Giant Void in a Colloidal Crystal

January 1, 1996

Microscopic dynamics of the liquid-glass transition

Remarkably, mesoscopic colloidal particles a tenth the size of a blood cell in water can spontaneously form large crystals whose regularity is immediately apparent to the senses. Their regular spacing causes light waves to interfere so that only specific colors are able to pass through. This selective passage is responsible for the iridescence seen in mother of pearl, butterfly wings, and opals. The brilliant colors give direct evidence that billions of particles have assembled themselves into a regular, repeating arrangement. This self-assembly mechanism has great potential for giving new properties to materials. It also gives a way to study how atoms sometimes form regular crystals and sometimes form disordered glasses instead.

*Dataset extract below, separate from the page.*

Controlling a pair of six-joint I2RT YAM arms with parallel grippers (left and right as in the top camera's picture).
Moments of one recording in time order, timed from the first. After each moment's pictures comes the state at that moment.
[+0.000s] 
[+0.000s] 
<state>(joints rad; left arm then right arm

While many theories for the behavior of glassy systems rest on assumptions about the microscopic interparticle interactions, virtually all experimental studies probe macroscopic behavior. Colloidal suspensions may help to bridge this gap by affording a direct view of the microscopic dynamics of the liquid-glass transition. Colloidal latex microspheres are commercially available in sizes large enough to observe with a microscope, yet small enough to undergo Brownian motion when suspended in water. The resulting equilibrium structures for dense monodisperse suspensions of interacting particles are all crystalline. Bidisperse suspensions of hard-sphere colloidal particles, on the other hand, have been shown qualitatively to form glasses. C. A. Murray (AT&T Bell Labs) similarly has demonstrated glass formation in bidisperse suspensions of charge-stabilized latex spheres.

Although dynamic light scattering studies have demonstrated large-scale glassy dynamics in these suspensions, the potential to characterize directly individual particle motions has remained untapped.